The question hangs in the air. I don’t have an answer that makes sense. Don’t have words for whatever the fuck this is.
I exhale hard and ignore his question.
“If you see her, you know how to reach me.”
Fuentes exhales slowly. “You think she’ll come back?”
I look at him.
At the warehouse. The bare table. The three of them clustered together like a thing that learned how to survive by staying small.
“She doesn’t know how not to,” I say.
Jace scoffs. “You don’t know her.”
I don’t bother correcting him.
I turn and walk out. The night air hits cold, sharp. The city hums like it doesn’t care that she’s missing—like it hasn’t swallowed people whole before.
I slide into my car and sit there for a moment, engine off, hands resting on the wheel.

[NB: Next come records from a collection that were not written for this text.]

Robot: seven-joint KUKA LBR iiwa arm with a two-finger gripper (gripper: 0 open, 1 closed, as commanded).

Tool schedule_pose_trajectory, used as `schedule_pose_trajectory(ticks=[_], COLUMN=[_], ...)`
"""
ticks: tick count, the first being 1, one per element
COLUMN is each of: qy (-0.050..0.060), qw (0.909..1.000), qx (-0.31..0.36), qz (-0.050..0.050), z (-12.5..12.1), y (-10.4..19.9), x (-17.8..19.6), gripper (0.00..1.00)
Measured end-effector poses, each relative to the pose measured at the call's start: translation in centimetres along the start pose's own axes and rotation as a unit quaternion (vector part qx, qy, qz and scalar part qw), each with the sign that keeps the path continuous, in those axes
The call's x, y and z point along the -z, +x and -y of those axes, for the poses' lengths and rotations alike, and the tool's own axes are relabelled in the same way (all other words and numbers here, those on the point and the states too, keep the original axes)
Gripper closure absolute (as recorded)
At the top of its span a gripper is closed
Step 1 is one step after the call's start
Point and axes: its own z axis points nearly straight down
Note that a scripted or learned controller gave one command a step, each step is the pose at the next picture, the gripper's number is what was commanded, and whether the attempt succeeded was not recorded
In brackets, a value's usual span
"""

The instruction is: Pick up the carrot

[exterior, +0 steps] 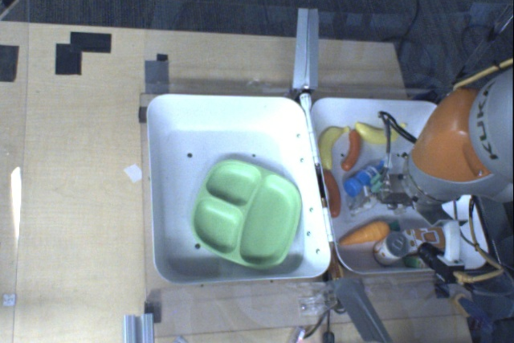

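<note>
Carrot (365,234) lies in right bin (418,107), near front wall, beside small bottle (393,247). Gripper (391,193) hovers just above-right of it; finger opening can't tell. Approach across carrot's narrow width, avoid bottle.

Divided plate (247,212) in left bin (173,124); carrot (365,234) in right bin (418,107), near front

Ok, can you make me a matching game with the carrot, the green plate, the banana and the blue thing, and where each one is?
Things:
1. carrot
2. green plate
3. banana
4. blue thing

Places:
A. in the left bin, on its own
B. near the front edge of the right bin
C. toward the back of the right bin
D. middle of the right bin, beside the gripper

Pairs: 1-B, 2-A, 3-C, 4-D
</note>
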Motion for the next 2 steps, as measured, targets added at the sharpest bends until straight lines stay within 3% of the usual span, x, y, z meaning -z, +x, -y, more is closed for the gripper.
schedule_pose_trajectory(ticks=[1,2], qy=[-0.006,0.001], qw=[0.9999,0.9976], qx=[0.009,-0.070], qz=[0.002,0.000], z=[1.0,1.4], y=[0.9,-4.1], x=[-1.0,0.1], gripper=[0.00,0.00])
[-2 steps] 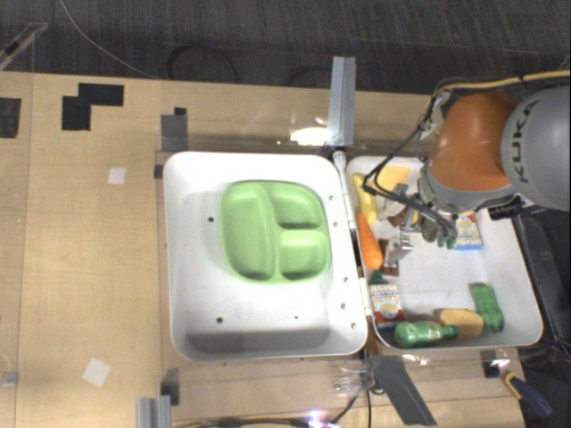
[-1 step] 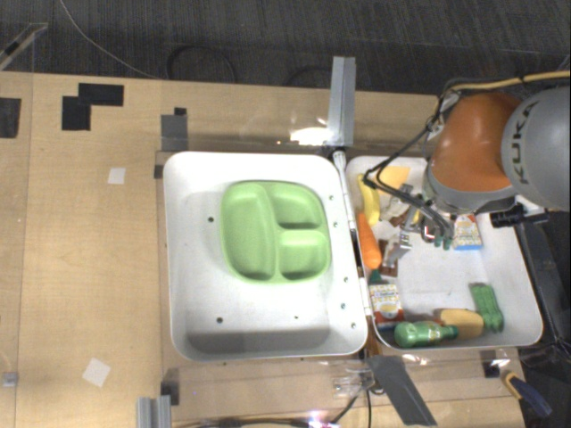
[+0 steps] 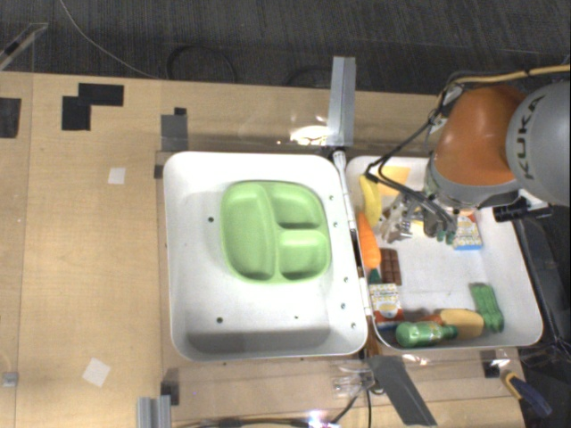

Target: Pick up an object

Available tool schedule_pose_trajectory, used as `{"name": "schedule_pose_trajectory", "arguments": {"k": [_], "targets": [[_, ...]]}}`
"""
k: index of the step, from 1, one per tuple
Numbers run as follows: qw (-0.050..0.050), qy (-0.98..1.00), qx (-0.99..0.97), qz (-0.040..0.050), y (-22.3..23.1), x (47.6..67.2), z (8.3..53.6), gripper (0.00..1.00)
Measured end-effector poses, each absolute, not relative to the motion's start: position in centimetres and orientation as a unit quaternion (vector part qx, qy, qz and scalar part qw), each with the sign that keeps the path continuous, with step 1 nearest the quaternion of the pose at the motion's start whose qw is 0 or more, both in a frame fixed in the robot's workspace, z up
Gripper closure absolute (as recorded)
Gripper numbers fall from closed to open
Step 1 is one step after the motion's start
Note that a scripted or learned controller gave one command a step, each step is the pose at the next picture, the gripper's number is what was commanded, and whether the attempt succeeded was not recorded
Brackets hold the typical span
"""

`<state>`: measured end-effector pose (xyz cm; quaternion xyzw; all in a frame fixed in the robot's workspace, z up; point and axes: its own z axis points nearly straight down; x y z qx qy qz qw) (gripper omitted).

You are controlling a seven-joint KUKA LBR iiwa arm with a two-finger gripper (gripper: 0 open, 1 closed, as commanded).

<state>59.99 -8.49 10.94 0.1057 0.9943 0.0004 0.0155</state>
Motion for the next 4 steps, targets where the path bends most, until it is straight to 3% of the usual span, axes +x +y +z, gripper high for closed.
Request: {"name": "schedule_pose_trajectory", "arguments": {"k": [1,4], "targets": [[0.014,0.994,0.105,0.0004,-8.5,59.9,10.9,0.0],[0.018,0.97,0.244,0.0025,-9.0,49.8,9.5,0.0]]}}
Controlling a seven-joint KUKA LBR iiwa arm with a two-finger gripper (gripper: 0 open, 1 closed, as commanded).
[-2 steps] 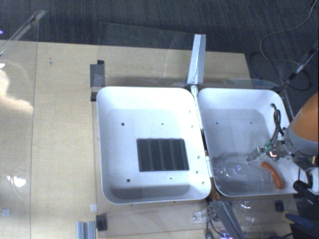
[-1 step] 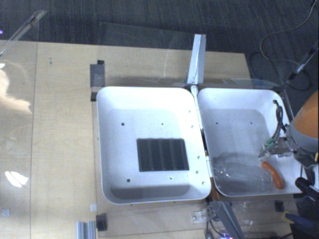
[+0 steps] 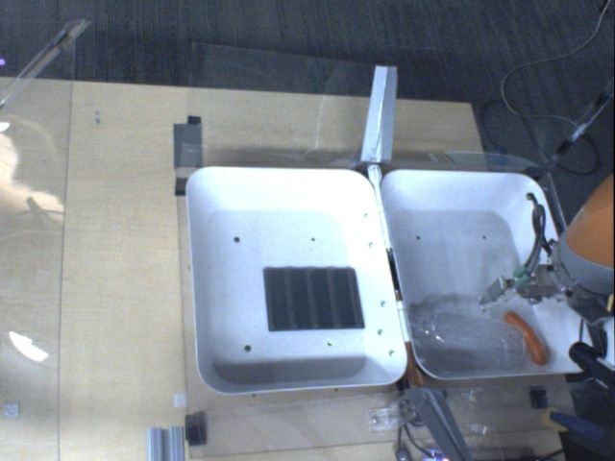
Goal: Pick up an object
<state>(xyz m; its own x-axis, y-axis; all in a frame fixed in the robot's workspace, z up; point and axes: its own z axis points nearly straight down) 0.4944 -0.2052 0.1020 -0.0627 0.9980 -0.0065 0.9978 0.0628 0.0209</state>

They haven’t seen her in weeks. She’s been gone for days. But she didn’t take everything.
I start the engine. I don’t call anyone. I don’t send men. I don’t widen the net.
I drive.
Her building comes into view—familiar now in a way it shouldn’t be. I park across the street and cut the engine
Lights are off. Windows dark.
I break in anyway and sit on her thrift store couch. Because chasing didn’t work. Interrogating didn’t work. Tearing the city apart didn’t work.
But waiting—
Waiting is different.
She has no where else. She will come back. If she comes back scared, I’ll be here. If she comes back angry, I’ll be here.
If she comes back with a knife in her hand and murder in her eyes—
I’ll still be here.
I lean back, eyes fixed on her front door.